= Noel Jacobs =

Noel S. Jacobs (1898–1977) was the first and only commander of the Jewish Company of the Shanghai Volunteer Corps.

Born in England to a Methodist family, he grew up in Hong Kong. He was a founder-member of the first Boy Scout Troop to be formed in the city. He later served with the Hong Kong Defence Force before moving in the early 1920s to Shanghai, where he was employed by the British-American Tobacco Company. In Shanghai he met a young Russian-Jewish girl, Dora Bogomolsky, whom he married after converting to Judaism.

Jacobs took over the 5th Shanghai (Jewish) Boy Scout Troop as Scoutmaster in 1923. Under his leadership, the troop flourished and was successfully competitive with the other Scout troops in Shanghai. In the summer of 1932, a group of young Jews in Shanghai, some of them former Scouts as well as members of the Shanghai branch of Betar, met at an obscure address on Bubbling Well Road to consider the possibility of forming a Jewish unit in the Shanghai Volunteer Corps.

In September 1932, following hostilities with the Japanese, a Jewish platoon became a respected unit of the Shanghai Volunteer Corps. It was commanded by Captain Noel S. Jacobs. The chaplain of the Jewish Company was Reverend Mendel Brown, who was the spiritual leader of the Sephardic community in Shanghai. The platoon expanded on 23 May 1933 to become the all-Jewish Hebrew Company under Jacob's command. The majority of its members were Russian Jews. The Jewish Company wore on the uniform collar metal Magen David ornaments with the letters "SVC" superimposed. One of their undeclared aims was to acquire military experience for eventual participation in the fight for Jewish independence in Palestine.

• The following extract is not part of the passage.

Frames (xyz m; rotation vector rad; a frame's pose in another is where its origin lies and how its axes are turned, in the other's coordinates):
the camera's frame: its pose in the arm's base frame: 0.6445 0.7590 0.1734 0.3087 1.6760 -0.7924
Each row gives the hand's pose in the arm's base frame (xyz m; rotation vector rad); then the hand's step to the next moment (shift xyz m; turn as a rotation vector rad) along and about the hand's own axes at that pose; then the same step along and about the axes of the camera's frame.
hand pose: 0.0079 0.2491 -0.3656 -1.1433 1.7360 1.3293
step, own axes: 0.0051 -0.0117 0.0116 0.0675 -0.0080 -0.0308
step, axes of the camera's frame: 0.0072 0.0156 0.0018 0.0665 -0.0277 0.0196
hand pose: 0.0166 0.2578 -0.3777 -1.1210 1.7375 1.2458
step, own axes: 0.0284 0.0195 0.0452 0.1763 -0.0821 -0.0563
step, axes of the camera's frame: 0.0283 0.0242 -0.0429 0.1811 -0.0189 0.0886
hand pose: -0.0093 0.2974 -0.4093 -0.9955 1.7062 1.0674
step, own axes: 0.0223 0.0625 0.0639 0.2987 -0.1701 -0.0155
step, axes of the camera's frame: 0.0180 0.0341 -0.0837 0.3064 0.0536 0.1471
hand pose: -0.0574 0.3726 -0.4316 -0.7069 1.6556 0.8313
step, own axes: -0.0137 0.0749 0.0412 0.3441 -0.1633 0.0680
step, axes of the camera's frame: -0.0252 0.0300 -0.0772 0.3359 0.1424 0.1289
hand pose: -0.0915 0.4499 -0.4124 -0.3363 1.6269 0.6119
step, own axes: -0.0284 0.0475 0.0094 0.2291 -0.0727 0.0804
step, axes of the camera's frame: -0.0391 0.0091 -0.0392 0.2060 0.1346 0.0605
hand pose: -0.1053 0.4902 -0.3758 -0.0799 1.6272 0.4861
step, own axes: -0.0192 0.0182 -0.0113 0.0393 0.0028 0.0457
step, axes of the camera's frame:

When the fighting in the Chinese section of Shanghai in 1937 threatened to spill over into the Settlement, the foreign units took up their assigned defensive positions, and the Shanghai Volunteer Corps was mobilized on 17 August, as was the Jewish Company, for a period of three months, taking up predesignated stations. For thus period of active service, 85 members of the company were awarded the Municipal Council's Emergency medal.

Major Jacobs were interned until the end of the war. His wife and three daughters had earlier been evacuated to the United States. In 1949, Jacobs left China to return to England to continue working for the British-American Tobacco Company. He retired in 1956 and he and his family finally settled down in New Milton, England. In 1967, his former Scouts and members of the Jewish Company who had emigrated to Israel sponsored a trip to Israel for Noel and Dora Jacobs. Reportedly, it was an extremely emotional and happy reunion. He died in England in 1977 at the age of 79; his wife a few years later.

To honor their former Scoutmaster and Commander of the Jewish Company, volunteers and friends the world over sponsored a memorial forest in Modi'in-Maccabim-Re'ut, Israel, in his name. A stone marker was unveiled on 18 May 1980 in the presence of a group of these admirers, who had 3,500 trees planted to commemorate the life of Noel Jacobs.